■ TASK TO COMPLETE ■
Please return the whole listing, character for character.

★ ★ ★ ★ ★ ★ ★

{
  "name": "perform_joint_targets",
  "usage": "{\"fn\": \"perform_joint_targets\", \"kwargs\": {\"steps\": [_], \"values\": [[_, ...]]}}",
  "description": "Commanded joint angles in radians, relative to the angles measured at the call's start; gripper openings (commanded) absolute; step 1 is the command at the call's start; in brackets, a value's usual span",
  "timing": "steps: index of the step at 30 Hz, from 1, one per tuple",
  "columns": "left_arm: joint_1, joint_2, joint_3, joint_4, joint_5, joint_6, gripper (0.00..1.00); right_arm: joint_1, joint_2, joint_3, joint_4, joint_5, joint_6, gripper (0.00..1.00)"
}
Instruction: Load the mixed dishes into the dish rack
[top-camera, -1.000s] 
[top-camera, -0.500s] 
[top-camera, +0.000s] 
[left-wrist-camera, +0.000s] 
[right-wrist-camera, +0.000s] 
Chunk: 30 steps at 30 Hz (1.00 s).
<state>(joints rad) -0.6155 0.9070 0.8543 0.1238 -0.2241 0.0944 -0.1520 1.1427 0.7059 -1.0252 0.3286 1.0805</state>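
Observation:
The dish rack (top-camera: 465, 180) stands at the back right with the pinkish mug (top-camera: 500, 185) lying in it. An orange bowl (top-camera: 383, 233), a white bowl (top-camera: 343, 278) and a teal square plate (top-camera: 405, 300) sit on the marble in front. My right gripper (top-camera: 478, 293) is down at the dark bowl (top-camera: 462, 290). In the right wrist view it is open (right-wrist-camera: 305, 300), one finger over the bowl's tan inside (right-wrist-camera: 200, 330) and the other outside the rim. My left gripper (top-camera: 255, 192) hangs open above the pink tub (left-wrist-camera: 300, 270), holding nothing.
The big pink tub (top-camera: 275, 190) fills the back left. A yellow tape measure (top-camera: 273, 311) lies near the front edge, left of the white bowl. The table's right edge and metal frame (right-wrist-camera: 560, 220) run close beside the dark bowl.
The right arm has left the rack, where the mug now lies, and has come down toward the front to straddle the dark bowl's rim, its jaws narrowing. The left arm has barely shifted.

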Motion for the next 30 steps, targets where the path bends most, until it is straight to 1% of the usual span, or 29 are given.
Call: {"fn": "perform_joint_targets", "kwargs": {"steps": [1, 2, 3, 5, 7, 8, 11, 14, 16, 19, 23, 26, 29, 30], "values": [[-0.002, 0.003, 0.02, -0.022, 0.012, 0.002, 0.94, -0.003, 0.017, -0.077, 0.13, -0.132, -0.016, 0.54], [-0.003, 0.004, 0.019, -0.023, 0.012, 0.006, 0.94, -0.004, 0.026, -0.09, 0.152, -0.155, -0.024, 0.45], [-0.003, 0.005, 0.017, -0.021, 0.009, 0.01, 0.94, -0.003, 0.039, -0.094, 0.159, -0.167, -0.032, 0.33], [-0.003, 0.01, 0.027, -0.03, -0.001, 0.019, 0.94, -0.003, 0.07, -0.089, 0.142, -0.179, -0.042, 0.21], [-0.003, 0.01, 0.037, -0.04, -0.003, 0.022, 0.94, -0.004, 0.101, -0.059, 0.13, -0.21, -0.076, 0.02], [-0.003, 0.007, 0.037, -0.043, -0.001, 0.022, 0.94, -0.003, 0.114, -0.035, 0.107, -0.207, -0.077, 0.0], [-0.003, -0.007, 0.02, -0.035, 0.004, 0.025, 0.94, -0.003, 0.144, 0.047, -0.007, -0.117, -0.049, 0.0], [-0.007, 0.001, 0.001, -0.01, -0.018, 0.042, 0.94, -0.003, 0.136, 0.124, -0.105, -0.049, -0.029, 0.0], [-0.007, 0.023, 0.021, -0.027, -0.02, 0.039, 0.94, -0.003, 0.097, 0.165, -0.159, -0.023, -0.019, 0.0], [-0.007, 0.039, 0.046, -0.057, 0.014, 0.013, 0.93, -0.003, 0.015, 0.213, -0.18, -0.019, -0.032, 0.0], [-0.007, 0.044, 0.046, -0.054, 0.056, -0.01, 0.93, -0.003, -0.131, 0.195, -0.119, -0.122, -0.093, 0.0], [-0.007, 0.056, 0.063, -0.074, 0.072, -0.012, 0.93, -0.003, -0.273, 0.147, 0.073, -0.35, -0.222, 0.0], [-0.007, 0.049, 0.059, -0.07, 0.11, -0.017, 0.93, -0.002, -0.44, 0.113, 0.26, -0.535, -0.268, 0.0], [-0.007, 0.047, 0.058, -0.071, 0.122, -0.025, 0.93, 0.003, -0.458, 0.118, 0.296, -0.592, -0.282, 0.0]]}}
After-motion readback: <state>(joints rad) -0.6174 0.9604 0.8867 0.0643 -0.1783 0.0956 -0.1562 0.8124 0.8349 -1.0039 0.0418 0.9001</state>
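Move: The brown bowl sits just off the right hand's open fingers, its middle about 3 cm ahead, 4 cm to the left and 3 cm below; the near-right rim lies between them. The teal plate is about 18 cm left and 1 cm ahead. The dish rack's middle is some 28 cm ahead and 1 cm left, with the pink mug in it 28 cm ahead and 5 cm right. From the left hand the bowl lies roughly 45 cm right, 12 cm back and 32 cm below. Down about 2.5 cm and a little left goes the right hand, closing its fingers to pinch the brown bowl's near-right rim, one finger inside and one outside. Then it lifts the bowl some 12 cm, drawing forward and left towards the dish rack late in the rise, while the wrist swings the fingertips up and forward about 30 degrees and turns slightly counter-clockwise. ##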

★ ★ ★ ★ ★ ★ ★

■ YOUR RESPONSE ■
{
  "name": "perform_joint_targets",
  "usage": "{\"fn\": \"perform_joint_targets\", \"kwargs\": {\"steps\": [_], \"values\": [[_, ...]]}}",
  "description": "Commanded joint angles in radians, relative to the angles measured at the call's start; gripper openings (commanded) absolute; step 1 is the command at the call's start; in brackets, a value's usual span",
  "timing": "steps: index of the step at 30 Hz, from 1, one per tuple",
  "columns": "left_arm: joint_1, joint_2, joint_3, joint_4, joint_5, joint_6, gripper (0.00..1.00); right_arm: joint_1, joint_2, joint_3, joint_4, joint_5, joint_6, gripper (0.00..1.00)"
}
Instruction: Load the mixed dishes into the dish rack
[top-camera, -1.000s] 
[top-camera, -0.500s] 
[top-camera, +0.000s] 
[left-wrist-camera, +0.000s] 
[right-wrist-camera, +0.000s] 
Chunk: 30 steps at 30 Hz (1.00 s).
<state>(joints rad) -0.6155 0.9070 0.8543 0.1238 -0.2241 0.0944 -0.1520 1.1427 0.7059 -1.0252 0.3286 1.0805</state>
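Observation:
The dish rack (top-camera: 465, 180) stands at the back right with the pinkish mug (top-camera: 500, 185) lying in it. An orange bowl (top-camera: 383, 233), a white bowl (top-camera: 343, 278) and a teal square plate (top-camera: 405, 300) sit on the marble in front. My right gripper (top-camera: 478, 293) is down at the dark bowl (top-camera: 462, 290). In the right wrist view it is open (right-wrist-camera: 305, 300), one finger over the bowl's tan inside (right-wrist-camera: 200, 330) and the other outside the rim. My left gripper (top-camera: 255, 192) hangs open above the pink tub (left-wrist-camera: 300, 270), holding nothing.
The big pink tub (top-camera: 275, 190) fills the back left. A yellow tape measure (top-camera: 273, 311) lies near the front edge, left of the white bowl. The table's right edge and metal frame (right-wrist-camera: 560, 220) run close beside the dark bowl.
The right arm has left the rack, where the mug now lies, and has come down toward the front to straddle the dark bowl's rim, its jaws narrowing. The left arm has barely shifted.
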
Motion for the next 30 steps, targets where the path bends most, until it is straight to 1% of the usual span, or 29 are given.
Call: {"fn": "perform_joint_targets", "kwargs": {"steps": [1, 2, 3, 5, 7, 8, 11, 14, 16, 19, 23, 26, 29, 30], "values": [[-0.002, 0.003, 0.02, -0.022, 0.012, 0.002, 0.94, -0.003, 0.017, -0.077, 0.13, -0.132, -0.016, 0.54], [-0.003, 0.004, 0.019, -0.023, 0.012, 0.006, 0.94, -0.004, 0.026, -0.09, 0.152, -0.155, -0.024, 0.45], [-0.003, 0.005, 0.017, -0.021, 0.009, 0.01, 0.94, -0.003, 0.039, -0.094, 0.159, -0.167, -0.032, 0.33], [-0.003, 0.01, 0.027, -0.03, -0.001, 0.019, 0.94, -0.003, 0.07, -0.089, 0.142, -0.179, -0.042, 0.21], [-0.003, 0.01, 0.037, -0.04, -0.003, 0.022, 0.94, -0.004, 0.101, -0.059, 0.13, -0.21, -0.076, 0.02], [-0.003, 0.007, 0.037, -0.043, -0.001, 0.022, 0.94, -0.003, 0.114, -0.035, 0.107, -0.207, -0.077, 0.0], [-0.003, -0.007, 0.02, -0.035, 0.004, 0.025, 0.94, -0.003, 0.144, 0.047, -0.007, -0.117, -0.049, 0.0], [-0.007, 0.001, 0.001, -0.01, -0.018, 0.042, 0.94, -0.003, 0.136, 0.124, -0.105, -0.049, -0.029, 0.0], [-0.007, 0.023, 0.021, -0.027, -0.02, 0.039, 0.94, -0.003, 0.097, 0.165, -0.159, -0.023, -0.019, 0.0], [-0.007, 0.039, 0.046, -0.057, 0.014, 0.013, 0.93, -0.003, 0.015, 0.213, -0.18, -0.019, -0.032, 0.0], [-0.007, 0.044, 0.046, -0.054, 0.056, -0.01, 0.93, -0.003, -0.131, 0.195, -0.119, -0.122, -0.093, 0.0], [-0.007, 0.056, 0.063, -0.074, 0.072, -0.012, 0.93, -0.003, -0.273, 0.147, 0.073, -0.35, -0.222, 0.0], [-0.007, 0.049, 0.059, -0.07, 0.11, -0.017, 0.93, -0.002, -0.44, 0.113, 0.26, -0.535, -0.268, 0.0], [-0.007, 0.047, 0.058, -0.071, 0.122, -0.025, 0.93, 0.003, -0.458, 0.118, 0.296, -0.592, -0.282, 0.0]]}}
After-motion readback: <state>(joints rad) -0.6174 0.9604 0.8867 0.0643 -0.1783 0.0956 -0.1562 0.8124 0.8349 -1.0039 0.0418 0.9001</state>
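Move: The brown bowl sits just off the right hand's open fingers, its middle about 3 cm ahead, 4 cm to the left and 3 cm below; the near-right rim lies between them. The teal plate is about 18 cm left and 1 cm ahead. The dish rack's middle is some 28 cm ahead and 1 cm left, with the pink mug in it 28 cm ahead and 5 cm right. From the left hand the bowl lies roughly 45 cm right, 12 cm back and 32 cm below. Down about 2.5 cm and a little left goes the right hand, closing its fingers to pinch the brown bowl's near-right rim, one finger inside and one outside. Then it lifts the bowl some 12 cm, drawing forward and left towards the dish rack late in the rise, while the wrist swings the fingertips up and forward about 30 degrees and turns slightly counter-clockwise. ##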

This completes the required output.